Snowden Horseshoe

22 Sep 2001 - by Andrea Eddy

One of our Elbrus teammates from an August 2001 climb was from the UK and kept telling us about the great hiking/climbing in his homeland that was the training ground for George Mallory. While not very high, the mountains are challenging class 3 (and some class 4) scrambles. I took his invitation and went to see first hand. We chose the Snowden Horseshoe in the Snowdonia Range of Wales which includes four summits, one of which is Snowdon, the highest peak in England and Wales at 3559 feet.

The route starts from the car park at Pen y Pass (GR:647 556) or if the parking lot is full from the Pen y Gwryd Hotel (where we parked). Usually by 10:00 a.m., the upper parking lot is full. Take the Pyg track from the top end of the car park (not the miners track nearer the entrance) up onto Crib Goch (means red comb) which is the first peak. About 50% of the trail to this first peak was your typical Colorado Class 2 walk-up, but the other 50% was class 3 scrambling similar to the Homestretch on Long's Peak.

From the top of the first peak, heading west, you must cross an exposed knife-edge ridge that is reminiscent of the knife-edge on Capitol Peak. Most climbers that day were straddling the ridge to get across it, although there were some footholds below the crest, which I chose to use holding onto the knife edge with one hand. Also, along the way to the second peak are pinnacles and towers which can either be climbed or circumvented. Climbing all of them can be tedious. After the knife-edge, you descend into a gap and then rise to Crib-y-ddysgl, which is the second peak.

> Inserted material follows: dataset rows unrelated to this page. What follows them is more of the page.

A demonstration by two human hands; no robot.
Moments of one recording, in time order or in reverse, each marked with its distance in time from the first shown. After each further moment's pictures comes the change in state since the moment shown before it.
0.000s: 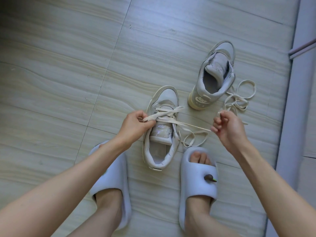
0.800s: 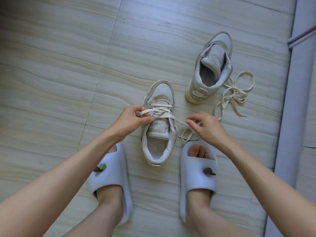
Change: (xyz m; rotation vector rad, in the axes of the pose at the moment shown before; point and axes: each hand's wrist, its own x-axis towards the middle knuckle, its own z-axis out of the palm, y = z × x) left_hand 0.006 0.008 -0.010 -0.019 -0.197 -0.026; right_hand -0.009 0.024 0.010 -1.415 -0.256 -0.526
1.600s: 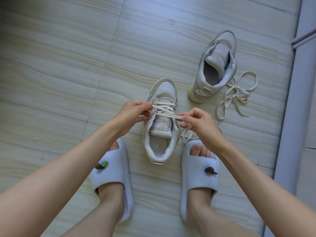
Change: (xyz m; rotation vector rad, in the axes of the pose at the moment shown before) left_hand 0.014 0.001 -0.004 -0.292 -0.006 -0.096; right_hand -0.008 -0.044 0.005 0.932 -0.041 0.263
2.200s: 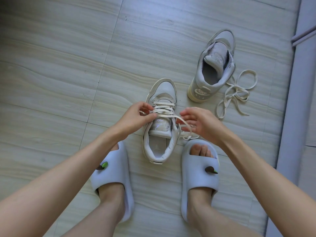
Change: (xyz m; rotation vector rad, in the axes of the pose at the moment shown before) left_hand -0.011 -0.006 0.006 0.398 0.035 0.143; right_hand 0.018 0.001 -0.017 0.175 -0.178 0.193
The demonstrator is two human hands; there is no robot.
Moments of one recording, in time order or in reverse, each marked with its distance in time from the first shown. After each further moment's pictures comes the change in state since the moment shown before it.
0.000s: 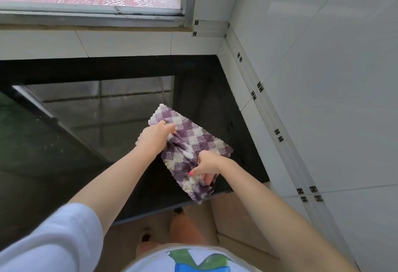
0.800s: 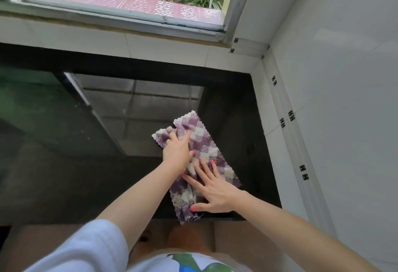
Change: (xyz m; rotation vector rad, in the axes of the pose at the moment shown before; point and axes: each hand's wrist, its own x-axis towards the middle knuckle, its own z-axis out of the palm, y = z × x) left_hand -0.010 0.038 0.012 -0.235 0.024 -0.388; right_hand 0.019 0.025 0.029 -0.767 0.158 -0.679
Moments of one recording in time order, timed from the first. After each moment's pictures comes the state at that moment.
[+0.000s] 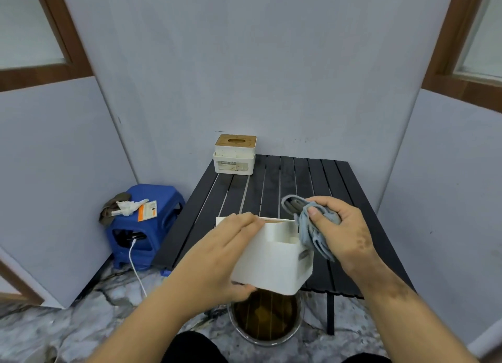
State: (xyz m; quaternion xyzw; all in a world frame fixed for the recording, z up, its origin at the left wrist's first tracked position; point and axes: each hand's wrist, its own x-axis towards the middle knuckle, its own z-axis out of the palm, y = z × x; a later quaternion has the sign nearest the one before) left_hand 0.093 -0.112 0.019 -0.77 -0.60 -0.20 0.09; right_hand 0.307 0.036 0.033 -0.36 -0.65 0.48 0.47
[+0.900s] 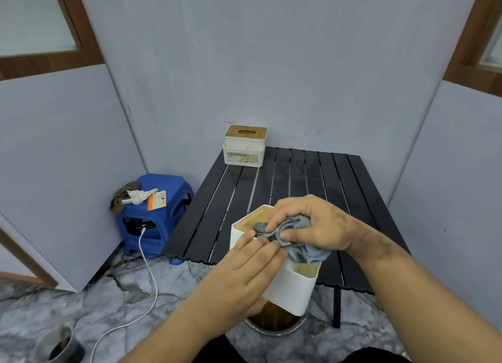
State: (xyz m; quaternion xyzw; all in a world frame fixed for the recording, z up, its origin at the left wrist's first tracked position) left_hand 0.107 -0.119 -0.034 -0.80 -0.51 -0.16 0.28; right_hand 0.267 0.049 0.055 -0.07 -0.89 0.43 0.16
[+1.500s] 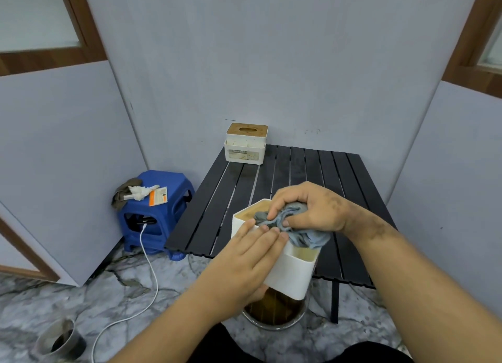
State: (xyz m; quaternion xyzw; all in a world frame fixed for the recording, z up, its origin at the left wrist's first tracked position) left_hand 0.108 -0.113 -0.033 -0.79 -0.52 -0.15 0.28; right_hand 0.258 0.061 0.062 -0.09 -0.89 0.44 0.12
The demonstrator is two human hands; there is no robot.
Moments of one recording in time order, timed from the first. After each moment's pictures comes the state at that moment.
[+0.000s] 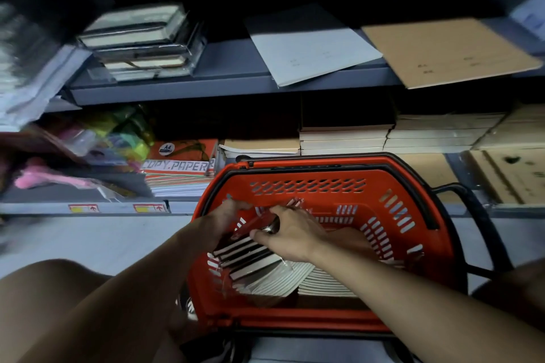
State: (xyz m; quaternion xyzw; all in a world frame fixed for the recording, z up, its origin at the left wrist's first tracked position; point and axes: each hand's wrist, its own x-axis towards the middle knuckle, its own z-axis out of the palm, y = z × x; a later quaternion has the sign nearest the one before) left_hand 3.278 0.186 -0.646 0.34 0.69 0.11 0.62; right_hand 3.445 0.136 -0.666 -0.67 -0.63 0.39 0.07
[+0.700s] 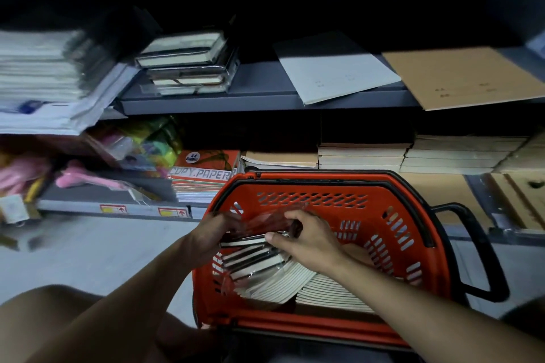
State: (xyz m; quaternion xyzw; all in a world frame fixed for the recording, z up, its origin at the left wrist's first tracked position) left_hand 3.218 0.163 -0.639 0.33 0.64 0.28 0.64; right_hand 3.440 0.122 -0.660 -0.65 -0.58 0.45 0.21
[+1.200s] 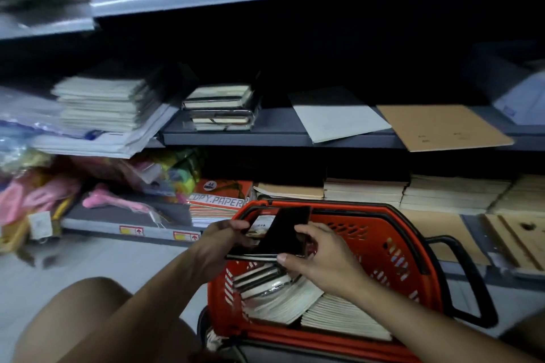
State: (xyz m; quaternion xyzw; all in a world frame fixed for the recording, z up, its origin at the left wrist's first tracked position) left_hand 3.213 0.130 -0.576 0.31 0.59 0.36 0.65; right_hand 3.455 0.087 -0.594 -0.60 -0.66 0.37 0.26
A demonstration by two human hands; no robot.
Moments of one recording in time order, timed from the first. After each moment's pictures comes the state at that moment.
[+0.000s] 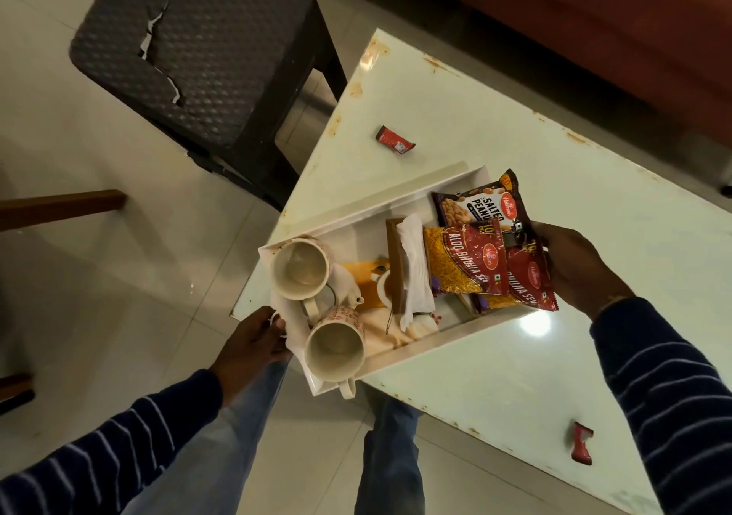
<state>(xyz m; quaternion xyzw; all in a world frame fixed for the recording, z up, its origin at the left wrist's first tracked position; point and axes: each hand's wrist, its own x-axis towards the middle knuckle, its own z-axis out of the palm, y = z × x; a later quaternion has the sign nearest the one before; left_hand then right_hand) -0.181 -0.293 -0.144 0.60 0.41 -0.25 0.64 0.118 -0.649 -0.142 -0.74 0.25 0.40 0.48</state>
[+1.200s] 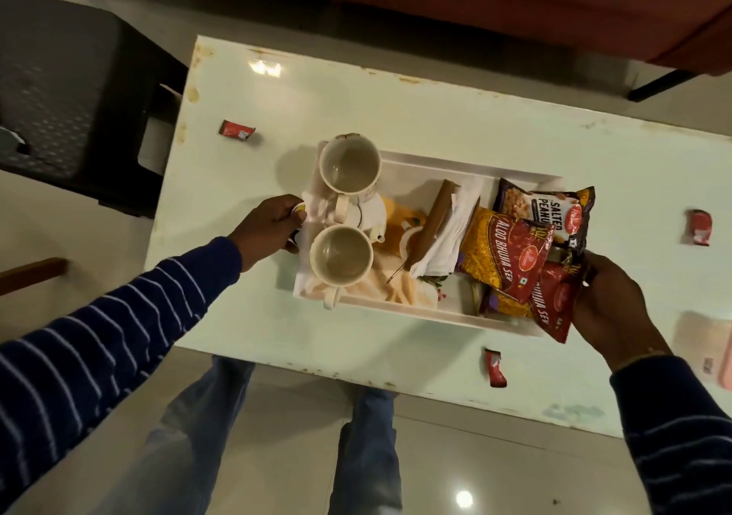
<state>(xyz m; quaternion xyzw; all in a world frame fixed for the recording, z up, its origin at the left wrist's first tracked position) 0.029 -0.452 -0.134 0.77 0.19 -0.31 0.52 0.019 -0.899 -0.115 -0.54 0.51 0.14 0.65</state>
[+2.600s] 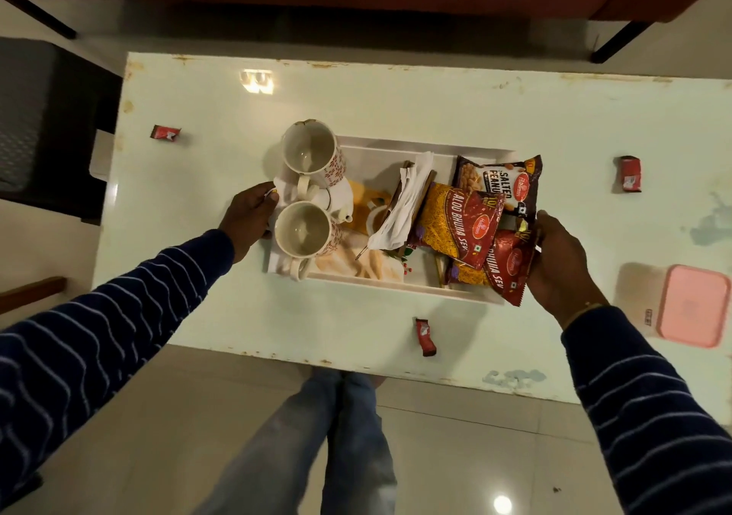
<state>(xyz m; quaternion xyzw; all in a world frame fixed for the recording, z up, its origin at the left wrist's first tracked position) 0.026 -0.545 -0.172 0.79 0.25 -0.22 0.52 0.004 -0.981 -0.145 -0.55 0.46 0.16 0.68</state>
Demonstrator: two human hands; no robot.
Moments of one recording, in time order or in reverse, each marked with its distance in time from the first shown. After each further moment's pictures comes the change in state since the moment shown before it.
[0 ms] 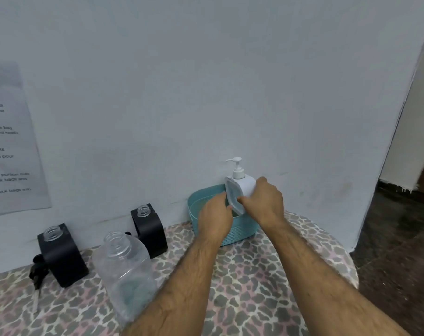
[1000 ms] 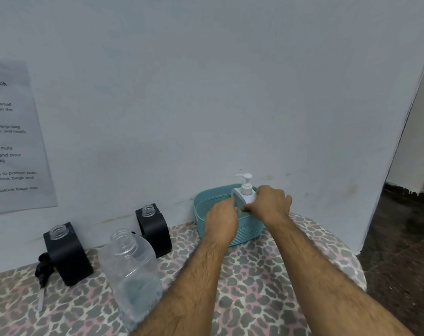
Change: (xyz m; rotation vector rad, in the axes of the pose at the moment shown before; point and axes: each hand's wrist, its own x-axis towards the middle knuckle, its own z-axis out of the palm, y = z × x) left_hand 0.010 -0.013 0.018 0.147 -0.029 0.071; right_hand 0.010 0.004 0.009 -0.254 -0.136 0.065
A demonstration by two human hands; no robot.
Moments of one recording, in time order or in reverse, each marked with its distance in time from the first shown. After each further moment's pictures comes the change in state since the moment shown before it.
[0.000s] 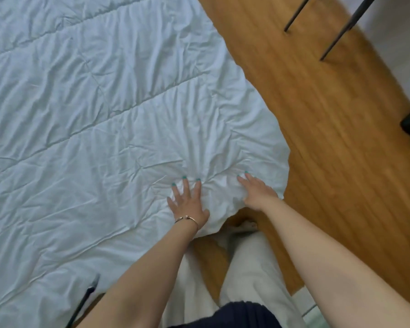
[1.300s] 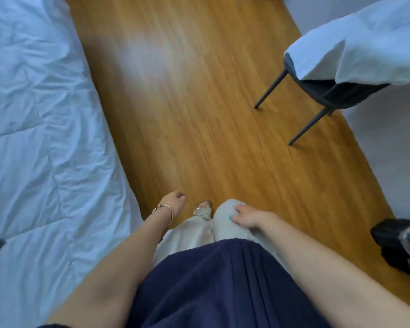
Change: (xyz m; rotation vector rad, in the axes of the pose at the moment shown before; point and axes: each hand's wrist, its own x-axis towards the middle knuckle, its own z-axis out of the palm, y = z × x) left_hand 0.329 0.481 -0.282 -0.605 -0.091 -0.250; right_hand 0.233 0.343 -0.496 -0.010 -0.250 -0.118
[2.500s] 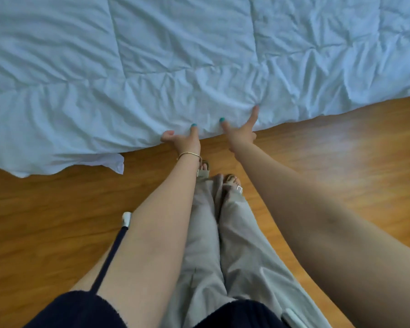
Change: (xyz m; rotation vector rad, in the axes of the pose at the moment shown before) left_hand 0.197 -0.054 -0.171 -2.407 1.511 -0.926; right_hand 0.203 -0.477 -0.134 -0.392 0.060 -0.539
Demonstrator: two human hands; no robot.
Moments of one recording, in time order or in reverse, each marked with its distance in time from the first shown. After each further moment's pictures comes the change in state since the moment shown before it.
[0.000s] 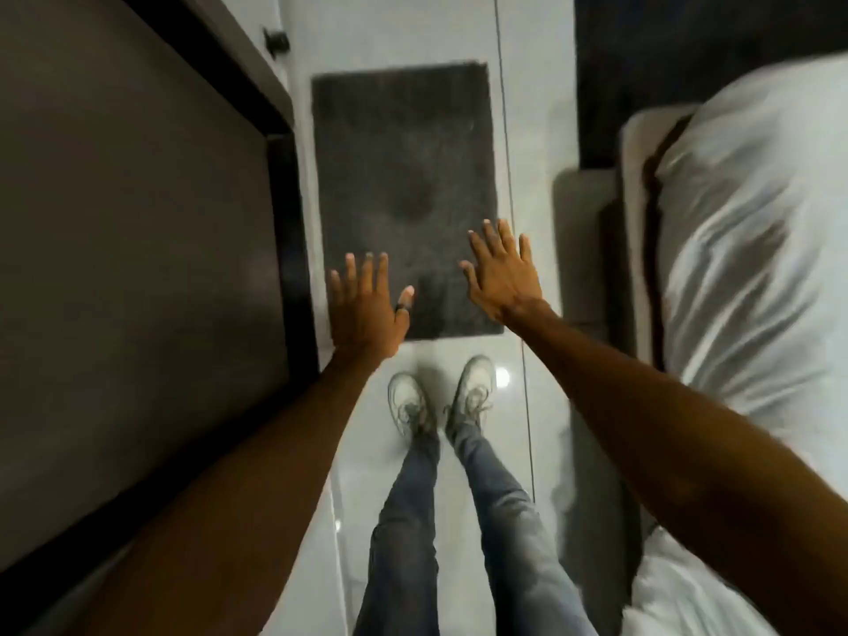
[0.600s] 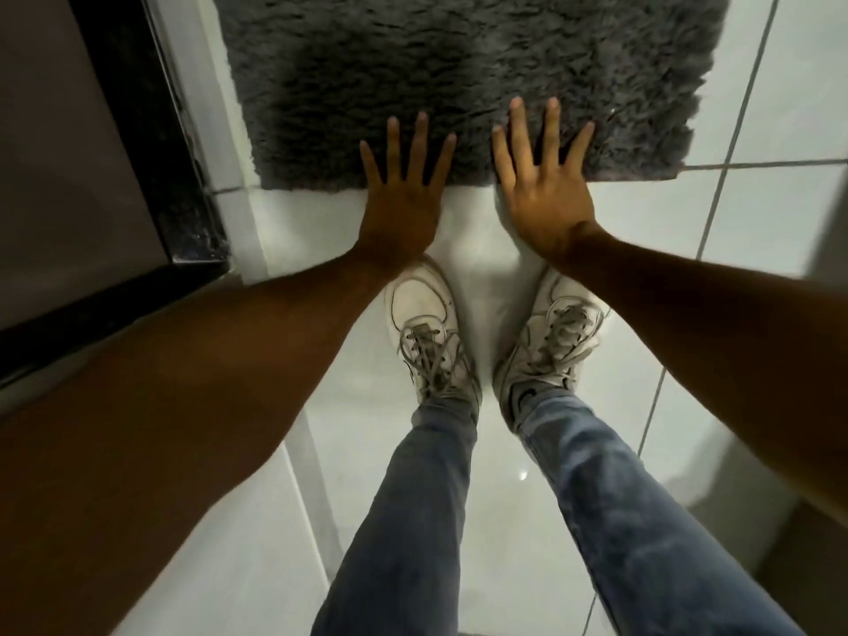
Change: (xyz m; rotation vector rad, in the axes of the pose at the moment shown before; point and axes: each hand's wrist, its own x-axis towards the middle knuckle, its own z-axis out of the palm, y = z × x) left_hand 0.107 -0.117 0.513 0.364 -0.012 0.271; right_hand 0.159 0.109 0.494 -0.511 -0.032 -0.268
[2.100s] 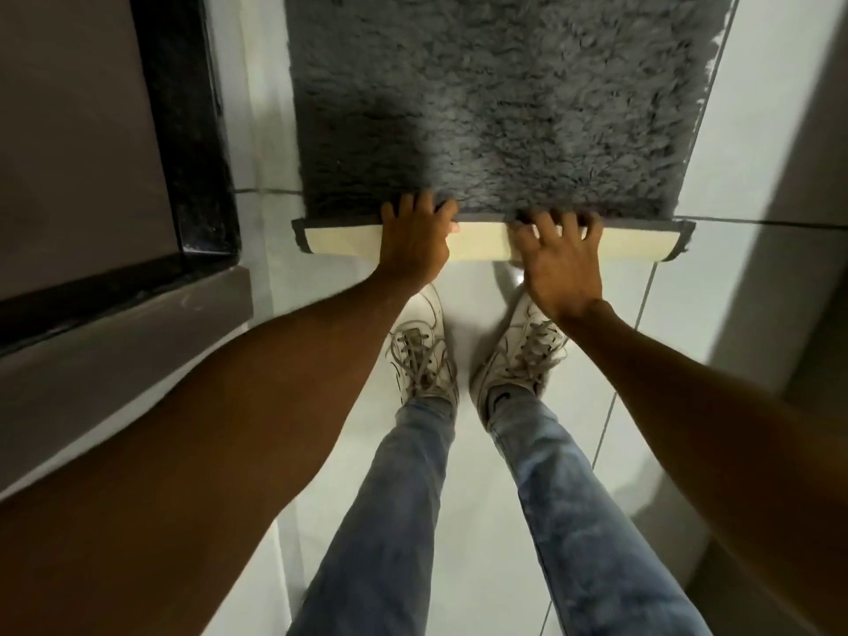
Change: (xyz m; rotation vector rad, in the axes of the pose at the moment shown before) left_hand -0.019 0.029 -0.038 -0.319 -0.056 -0.171; right_hand -0.073 0.010 -0.022 0.189 0.092 0.064
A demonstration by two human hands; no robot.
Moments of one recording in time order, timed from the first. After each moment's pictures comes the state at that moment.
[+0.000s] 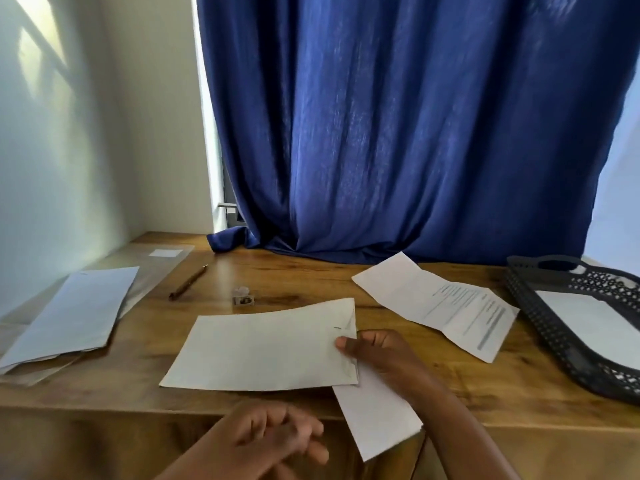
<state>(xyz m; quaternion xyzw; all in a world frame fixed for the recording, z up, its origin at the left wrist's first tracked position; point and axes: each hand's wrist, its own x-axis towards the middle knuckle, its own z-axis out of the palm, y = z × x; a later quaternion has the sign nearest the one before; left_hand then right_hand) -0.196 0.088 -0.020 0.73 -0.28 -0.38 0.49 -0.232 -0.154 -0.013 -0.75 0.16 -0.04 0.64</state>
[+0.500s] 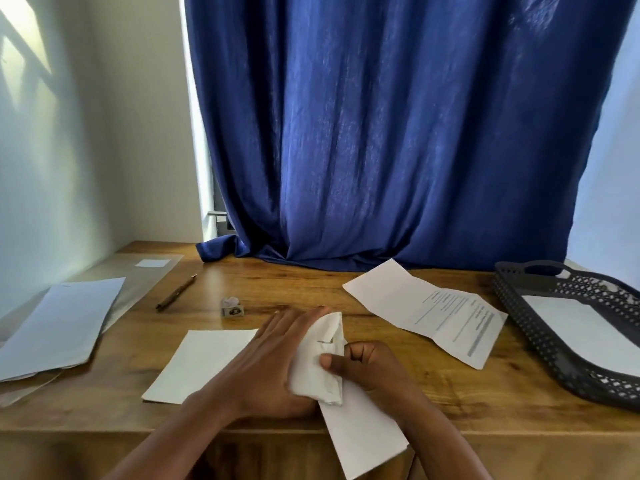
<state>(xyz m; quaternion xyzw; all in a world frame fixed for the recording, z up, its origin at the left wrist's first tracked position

Descending from the second peak brings you to the 3 m marker stone which is where the pyg track rejoins the trail, and the ridge widens. From here you follow the train track to the summit of Snowdon (the third peak). The actual summit is named Yr Wyddfa. Since there is a train to the top of this peak, the top is similar to Pikes Peak with plenty of tourists, souvenirs, and food.

From this tourist area, head down the southwest ridge to the 2 m marker stone. Turn east and descend on Watkin path to the col at Bwich y Saethau. Continue on the path until the steep face of LLiwedd, the fourth peak looms. Climb direct up the west summit and then down & up the east summit. Descend to lake Llyn Llydaw and join the Miners track back to Pen y Pass car park.

The entire route was 7.5 miles and took about 6 hours with a 45 minute stop in the tourist trap to get something warm to drink. I should have started my Avocet to keep track of the total feet gained and lost, but didn't realize how much we were going to be doing.

The weather was typical Wales, about 45-50 degrees Fahrenheit and misty. However there were several "moments" when the mist cleared and the view out to the Irish Sea was breathtaking. This was Wales at its finest. Overall, the entire route was about 60% trail, and 40% class 3 scrambling which could be made more difficult climbing all the pinnacles and towers. The rock was delightfully solid. The most treacherous part was the drive getting there and back from Worcester (where my friend lives) with all the narrow roads, round-abouts in the middle of the autobahn, and of course driving on the "wrong side" of the road. The drive from Worcester to Snowdonia was about 3 hours probably going 80 miles an hour. (Note: Worcester is outside of Birmingham, England, and American has a daily direct flight there from Chicago.)

I highly recommend this cirque for a taste of British climbing as well as the pub, Ty Gwyn, in Betws-y-Coed on the way out of Snowdonia.